Your objective. Output the data in full and exactly as presented.
======== Data for analysis
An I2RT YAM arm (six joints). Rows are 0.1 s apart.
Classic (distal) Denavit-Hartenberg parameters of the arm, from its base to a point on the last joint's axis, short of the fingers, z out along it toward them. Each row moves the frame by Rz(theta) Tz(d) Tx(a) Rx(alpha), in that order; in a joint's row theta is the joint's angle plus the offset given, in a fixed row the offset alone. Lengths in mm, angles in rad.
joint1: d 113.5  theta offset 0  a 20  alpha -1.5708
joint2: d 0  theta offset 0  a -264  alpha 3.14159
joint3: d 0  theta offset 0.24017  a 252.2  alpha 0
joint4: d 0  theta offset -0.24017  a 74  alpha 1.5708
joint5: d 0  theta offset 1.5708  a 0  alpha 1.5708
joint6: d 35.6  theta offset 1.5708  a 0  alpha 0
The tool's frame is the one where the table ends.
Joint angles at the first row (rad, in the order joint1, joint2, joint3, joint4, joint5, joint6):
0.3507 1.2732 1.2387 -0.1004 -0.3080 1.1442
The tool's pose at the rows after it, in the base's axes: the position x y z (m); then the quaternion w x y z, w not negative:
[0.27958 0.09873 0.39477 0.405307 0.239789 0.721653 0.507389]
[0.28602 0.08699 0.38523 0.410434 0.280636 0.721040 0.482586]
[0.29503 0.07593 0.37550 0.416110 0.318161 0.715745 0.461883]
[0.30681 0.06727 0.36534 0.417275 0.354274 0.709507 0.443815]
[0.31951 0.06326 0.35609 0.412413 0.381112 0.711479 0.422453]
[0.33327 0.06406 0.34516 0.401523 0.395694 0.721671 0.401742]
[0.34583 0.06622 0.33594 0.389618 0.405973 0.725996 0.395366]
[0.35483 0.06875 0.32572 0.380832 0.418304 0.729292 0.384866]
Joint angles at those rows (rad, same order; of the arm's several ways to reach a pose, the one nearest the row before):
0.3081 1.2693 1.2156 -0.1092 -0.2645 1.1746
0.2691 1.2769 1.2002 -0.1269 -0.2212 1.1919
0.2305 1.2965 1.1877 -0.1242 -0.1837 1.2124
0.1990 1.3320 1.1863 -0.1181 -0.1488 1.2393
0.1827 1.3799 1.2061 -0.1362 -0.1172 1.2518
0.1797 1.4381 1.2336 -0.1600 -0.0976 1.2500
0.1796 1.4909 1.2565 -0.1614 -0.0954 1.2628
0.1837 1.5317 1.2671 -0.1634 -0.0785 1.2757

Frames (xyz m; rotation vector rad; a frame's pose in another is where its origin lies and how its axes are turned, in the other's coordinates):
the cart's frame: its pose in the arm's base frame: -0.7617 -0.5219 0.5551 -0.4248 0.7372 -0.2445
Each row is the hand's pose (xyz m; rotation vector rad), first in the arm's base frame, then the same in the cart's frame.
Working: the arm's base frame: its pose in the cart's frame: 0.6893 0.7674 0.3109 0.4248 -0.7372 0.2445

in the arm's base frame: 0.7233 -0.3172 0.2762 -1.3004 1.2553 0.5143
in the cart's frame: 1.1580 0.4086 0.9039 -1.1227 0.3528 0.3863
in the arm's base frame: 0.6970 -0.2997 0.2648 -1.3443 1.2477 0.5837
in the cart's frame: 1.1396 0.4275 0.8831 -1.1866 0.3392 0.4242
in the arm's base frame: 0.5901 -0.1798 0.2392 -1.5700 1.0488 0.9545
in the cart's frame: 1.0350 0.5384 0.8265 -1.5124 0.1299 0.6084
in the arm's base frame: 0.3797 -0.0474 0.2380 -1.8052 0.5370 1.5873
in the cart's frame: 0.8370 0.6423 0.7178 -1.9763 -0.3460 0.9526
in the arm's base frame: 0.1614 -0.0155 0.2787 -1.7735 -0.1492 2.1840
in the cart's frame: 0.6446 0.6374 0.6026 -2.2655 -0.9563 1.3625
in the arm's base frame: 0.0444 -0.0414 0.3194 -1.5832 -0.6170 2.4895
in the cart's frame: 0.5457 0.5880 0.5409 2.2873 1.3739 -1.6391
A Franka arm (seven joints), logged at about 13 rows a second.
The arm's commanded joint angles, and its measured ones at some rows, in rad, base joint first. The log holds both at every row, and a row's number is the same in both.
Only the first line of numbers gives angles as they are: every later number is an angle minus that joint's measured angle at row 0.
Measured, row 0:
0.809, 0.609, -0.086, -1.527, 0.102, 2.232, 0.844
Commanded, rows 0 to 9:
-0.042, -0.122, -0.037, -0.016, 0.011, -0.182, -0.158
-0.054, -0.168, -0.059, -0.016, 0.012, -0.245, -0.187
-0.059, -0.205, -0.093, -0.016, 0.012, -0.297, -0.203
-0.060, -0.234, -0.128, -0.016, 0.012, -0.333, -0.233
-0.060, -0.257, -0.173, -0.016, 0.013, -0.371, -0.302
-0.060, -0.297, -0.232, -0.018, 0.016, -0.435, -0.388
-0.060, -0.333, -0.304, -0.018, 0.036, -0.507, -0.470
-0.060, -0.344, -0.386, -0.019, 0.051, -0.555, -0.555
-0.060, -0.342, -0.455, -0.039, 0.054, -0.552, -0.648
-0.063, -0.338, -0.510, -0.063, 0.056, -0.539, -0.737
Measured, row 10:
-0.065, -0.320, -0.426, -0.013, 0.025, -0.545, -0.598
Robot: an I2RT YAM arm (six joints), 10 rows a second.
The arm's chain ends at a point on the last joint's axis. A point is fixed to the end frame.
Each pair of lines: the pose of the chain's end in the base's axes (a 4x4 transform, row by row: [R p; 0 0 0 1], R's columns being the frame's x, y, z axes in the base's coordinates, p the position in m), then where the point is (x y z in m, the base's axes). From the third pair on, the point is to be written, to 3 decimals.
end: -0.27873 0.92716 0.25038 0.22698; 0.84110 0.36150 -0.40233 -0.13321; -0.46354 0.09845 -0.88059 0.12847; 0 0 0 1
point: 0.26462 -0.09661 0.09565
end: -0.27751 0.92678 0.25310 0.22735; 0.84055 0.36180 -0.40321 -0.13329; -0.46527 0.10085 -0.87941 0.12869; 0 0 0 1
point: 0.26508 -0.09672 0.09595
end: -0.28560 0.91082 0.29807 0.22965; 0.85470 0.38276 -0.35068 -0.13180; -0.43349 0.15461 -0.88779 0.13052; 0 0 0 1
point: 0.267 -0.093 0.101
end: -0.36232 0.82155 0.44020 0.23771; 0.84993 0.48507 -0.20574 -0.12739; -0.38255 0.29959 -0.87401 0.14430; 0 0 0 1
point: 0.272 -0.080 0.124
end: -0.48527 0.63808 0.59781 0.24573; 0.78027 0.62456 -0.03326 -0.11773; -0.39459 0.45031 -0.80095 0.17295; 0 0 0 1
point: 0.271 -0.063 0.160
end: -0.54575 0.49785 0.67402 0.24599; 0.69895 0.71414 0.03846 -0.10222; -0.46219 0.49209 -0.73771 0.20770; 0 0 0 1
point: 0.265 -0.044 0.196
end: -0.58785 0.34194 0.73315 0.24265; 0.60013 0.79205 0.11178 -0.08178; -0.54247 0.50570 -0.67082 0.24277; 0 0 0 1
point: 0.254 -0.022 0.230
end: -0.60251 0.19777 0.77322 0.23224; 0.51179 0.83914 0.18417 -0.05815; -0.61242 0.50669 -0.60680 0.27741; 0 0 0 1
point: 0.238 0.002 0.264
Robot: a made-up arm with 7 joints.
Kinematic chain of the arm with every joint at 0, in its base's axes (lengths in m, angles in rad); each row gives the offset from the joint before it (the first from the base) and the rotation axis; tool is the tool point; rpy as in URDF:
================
Expected answer.
An I2RT YAM arm (six joints). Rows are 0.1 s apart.
Classic (distal) Denavit-Hartenberg parameters of the arm, from its base to a point on the last joint's axis, short of the fingers, z out along it toward them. Each row moves the frame by Rz(theta) Tz(d) Tx(a) Rx(alpha), in that order; in a joint's row theta is the joint's angle plus the offset given, in a fixed row the offset alone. Lengths in mm, angles in rad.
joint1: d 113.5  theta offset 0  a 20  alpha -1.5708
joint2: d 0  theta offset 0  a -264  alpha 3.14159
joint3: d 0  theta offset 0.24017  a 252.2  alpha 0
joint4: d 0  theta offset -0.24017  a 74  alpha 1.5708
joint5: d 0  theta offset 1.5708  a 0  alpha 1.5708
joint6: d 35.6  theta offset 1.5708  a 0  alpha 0
The tool's frame is the one where the table ends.
Joint angles at the first row (rad, in the order joint1, joint2, joint3, joint4, joint5, joint6):
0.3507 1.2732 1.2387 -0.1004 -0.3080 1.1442
The tool's pose at the rows after it, in the base's axes: the position x y z (m); then the quaternion w x y z, w not negative:
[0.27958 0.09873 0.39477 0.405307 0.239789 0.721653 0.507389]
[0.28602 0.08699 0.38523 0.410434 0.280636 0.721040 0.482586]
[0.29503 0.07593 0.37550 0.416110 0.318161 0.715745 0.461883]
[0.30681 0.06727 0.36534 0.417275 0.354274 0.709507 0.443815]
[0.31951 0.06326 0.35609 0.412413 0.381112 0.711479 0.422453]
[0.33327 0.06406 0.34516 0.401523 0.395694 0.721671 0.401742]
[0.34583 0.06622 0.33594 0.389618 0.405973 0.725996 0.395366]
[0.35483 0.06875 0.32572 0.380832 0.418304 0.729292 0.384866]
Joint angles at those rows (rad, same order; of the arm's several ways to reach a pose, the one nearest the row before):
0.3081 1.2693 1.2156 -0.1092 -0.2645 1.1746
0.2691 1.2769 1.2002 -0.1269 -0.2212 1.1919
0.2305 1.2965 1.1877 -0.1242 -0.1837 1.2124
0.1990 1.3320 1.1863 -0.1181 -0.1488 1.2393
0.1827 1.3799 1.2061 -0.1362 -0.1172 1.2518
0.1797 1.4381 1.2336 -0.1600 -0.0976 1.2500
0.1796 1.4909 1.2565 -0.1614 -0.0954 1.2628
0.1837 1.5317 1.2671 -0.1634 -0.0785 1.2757

Frames (xyz m; rotation vector rad; a frame's pose in another is where its origin lies and how its axes are turned, in the other's coordinates):
the cart's frame: its pose in the arm's base frame: -0.7617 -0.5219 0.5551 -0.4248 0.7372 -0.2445
Each row is the hand's pose (xyz m; rotation vector rad), first in the arm's base frame, then the same in the cart's frame.
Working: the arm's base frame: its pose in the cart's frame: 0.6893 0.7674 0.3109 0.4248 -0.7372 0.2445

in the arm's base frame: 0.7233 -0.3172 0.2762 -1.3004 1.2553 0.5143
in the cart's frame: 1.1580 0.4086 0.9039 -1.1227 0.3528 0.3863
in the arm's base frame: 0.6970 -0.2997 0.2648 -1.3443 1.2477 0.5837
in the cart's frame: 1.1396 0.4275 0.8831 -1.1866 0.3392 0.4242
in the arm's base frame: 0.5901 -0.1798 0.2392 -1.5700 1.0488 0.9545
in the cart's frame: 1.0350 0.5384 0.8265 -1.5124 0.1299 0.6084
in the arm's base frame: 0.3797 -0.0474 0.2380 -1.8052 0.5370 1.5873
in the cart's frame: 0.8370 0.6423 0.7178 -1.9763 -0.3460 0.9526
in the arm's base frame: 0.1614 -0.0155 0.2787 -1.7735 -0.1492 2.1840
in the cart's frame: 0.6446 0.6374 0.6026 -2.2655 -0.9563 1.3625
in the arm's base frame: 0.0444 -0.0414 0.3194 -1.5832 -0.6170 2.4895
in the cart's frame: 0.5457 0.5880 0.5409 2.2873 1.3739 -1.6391
A Franka arm (seven joints), logged at about 13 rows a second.
The arm's commanded joint angles, and its measured ones at some rows, in rad, base joint first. The log holds both at every row, and a row's number is the same in both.
Only the first line of numbers gives angles as they are: every later number is an angle minus that joint's measured angle at row 0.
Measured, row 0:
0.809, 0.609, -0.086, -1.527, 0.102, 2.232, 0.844
Commanded, rows 0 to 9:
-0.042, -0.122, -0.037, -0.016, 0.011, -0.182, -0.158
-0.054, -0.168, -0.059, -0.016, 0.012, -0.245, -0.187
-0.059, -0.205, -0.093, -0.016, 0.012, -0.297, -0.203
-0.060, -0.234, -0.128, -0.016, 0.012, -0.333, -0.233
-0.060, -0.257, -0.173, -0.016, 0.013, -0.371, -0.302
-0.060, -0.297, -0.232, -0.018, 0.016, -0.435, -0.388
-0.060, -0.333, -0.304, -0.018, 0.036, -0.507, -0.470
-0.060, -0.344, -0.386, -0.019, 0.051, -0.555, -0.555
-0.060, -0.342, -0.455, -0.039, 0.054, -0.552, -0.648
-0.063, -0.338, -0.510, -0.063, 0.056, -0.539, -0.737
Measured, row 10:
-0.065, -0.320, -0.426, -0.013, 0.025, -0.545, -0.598
Robot: an I2RT YAM arm (six joints), 10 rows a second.
The arm's chain ends at a point on the last joint's axis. A point is fixed to the end frame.
Each pair of lines: the pose of the chain's end in the base's axes (a 4x4 transform, row by row: [R p; 0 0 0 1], R's columns being the frame's x, y, z axes in the base's coordinates, p the position in m), then where the point is (x y z in m, the base's axes). From the third pair on, the point is to be written, to 3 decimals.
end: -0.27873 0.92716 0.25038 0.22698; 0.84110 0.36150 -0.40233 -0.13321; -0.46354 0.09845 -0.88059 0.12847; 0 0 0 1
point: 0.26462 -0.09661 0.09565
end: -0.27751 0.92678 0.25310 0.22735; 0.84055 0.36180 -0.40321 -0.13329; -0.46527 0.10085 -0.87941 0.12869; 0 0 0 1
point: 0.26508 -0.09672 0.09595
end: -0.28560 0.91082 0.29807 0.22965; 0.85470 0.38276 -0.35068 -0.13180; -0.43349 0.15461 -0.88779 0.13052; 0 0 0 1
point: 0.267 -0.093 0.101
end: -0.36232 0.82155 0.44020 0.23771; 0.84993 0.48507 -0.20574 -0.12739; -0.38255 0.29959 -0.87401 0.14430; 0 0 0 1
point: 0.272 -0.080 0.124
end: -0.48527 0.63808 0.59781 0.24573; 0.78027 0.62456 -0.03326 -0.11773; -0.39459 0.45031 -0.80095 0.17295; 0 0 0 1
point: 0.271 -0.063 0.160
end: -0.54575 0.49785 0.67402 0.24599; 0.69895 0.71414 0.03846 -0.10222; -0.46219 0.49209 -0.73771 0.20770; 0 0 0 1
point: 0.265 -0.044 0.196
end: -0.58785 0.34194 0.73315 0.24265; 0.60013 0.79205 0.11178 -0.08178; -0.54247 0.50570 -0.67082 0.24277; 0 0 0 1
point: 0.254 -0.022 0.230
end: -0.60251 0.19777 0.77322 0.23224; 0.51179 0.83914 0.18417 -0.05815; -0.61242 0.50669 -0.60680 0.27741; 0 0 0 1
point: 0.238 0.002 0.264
Robot: a made-up arm with 7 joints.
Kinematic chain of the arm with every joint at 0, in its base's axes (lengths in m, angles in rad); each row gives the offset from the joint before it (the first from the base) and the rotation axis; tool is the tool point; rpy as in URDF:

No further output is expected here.